◆ Directions for this task
Copy the data that follows exactly as it is, excluding all pictures.

◆ Given material
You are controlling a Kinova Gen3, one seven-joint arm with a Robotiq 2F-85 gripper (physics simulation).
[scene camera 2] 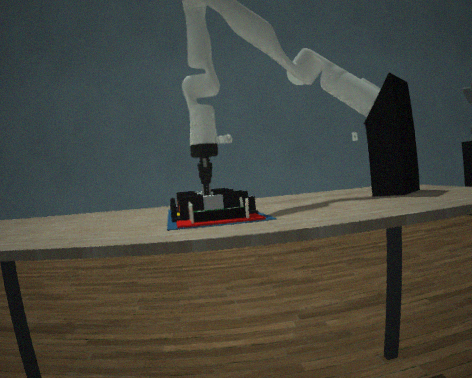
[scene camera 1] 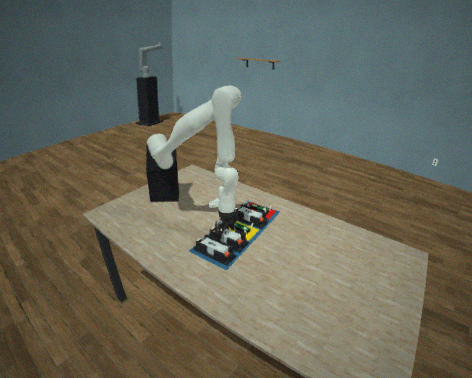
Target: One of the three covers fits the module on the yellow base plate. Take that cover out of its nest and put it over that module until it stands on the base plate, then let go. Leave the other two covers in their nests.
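Seen in the pictures: gripper, fingertip midpoint: [scene camera 1: 227, 234]; arm's base, link origin: [scene camera 2: 379, 108] [scene camera 1: 165, 161].
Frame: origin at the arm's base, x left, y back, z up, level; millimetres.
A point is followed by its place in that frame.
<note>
Three covers with whitish tops sit in black nests: a near cover [scene camera 1: 214, 246] {x -259, y -502, z -199 mm}, a middle cover [scene camera 1: 231, 237] {x -161, y -533, z -201 mm} and a far cover [scene camera 1: 251, 215] {x 37, y -536, z -190 mm}. The yellow base plate [scene camera 1: 253, 233] {x -31, y -586, z -242 mm} lies between the middle and far covers and bears a green module [scene camera 1: 243, 227] {x -38, y -531, z -222 mm}. My gripper [scene camera 1: 225, 229] {x -138, y -496, z -213 mm} [scene camera 2: 206, 191] {x -138, y -496, z -213 mm} points straight down, low at the middle cover, with its fingertips at about the height of the cover tops. It is open and empty. Its exact fit around the middle cover is too small to tell. In scene camera 2, the covers overlap one another.
A blue board [scene camera 1: 227, 267] {x -301, y -595, z -246 mm} [scene camera 2: 172, 226] {x 188, y -612, z -246 mm} carries the nests. A red base plate [scene camera 1: 272, 214] {x 181, y -599, z -244 mm} [scene camera 2: 220, 221] {x 225, y -521, z -241 mm} with another green module [scene camera 1: 259, 207] {x 175, y -520, z -221 mm} is at the board's far end. Upright pale pins [scene camera 2: 191, 212] {x 210, y -573, z -220 mm} stand by that module. The arm's black pedestal [scene camera 1: 163, 177] {x -33, y -7, z -87 mm} [scene camera 2: 393, 145] {x 78, y -17, z -113 mm} is at the table's back.
</note>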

◆ Answer to this task
You are controlling a Kinova Gen3, one seven-joint arm with a Robotiq 2F-85 gripper (physics simulation).
[scene camera 2] 
[scene camera 1] 
Target: One of the three covers fits the module on the yellow base plate. Take that cover out of its nest and put it over that module until it stands on the base plate, then let go. Leave the other two covers in their nests.
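Seen in the pictures: gripper, fingertip midpoint: [scene camera 1: 227, 234]; arm's base, link origin: [scene camera 2: 379, 108] [scene camera 1: 165, 161].
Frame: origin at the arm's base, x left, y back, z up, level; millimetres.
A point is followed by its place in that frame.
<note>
Three covers with whitish tops sit in black nests: a near cover [scene camera 1: 214, 246] {x -259, y -502, z -199 mm}, a middle cover [scene camera 1: 231, 237] {x -161, y -533, z -201 mm} and a far cover [scene camera 1: 251, 215] {x 37, y -536, z -190 mm}. The yellow base plate [scene camera 1: 253, 233] {x -31, y -586, z -242 mm} lies between the middle and far covers and bears a green module [scene camera 1: 243, 227] {x -38, y -531, z -222 mm}. My gripper [scene camera 1: 225, 229] {x -138, y -496, z -213 mm} [scene camera 2: 206, 191] {x -138, y -496, z -213 mm} points straight down, low at the middle cover, with its fingertips at about the height of the cover tops. It is open and empty. Its exact fit around the middle cover is too small to tell. In scene camera 2, the covers overlap one another.
A blue board [scene camera 1: 227, 267] {x -301, y -595, z -246 mm} [scene camera 2: 172, 226] {x 188, y -612, z -246 mm} carries the nests. A red base plate [scene camera 1: 272, 214] {x 181, y -599, z -244 mm} [scene camera 2: 220, 221] {x 225, y -521, z -241 mm} with another green module [scene camera 1: 259, 207] {x 175, y -520, z -221 mm} is at the board's far end. Upright pale pins [scene camera 2: 191, 212] {x 210, y -573, z -220 mm} stand by that module. The arm's black pedestal [scene camera 1: 163, 177] {x -33, y -7, z -87 mm} [scene camera 2: 393, 145] {x 78, y -17, z -113 mm} is at the table's back.
</note>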

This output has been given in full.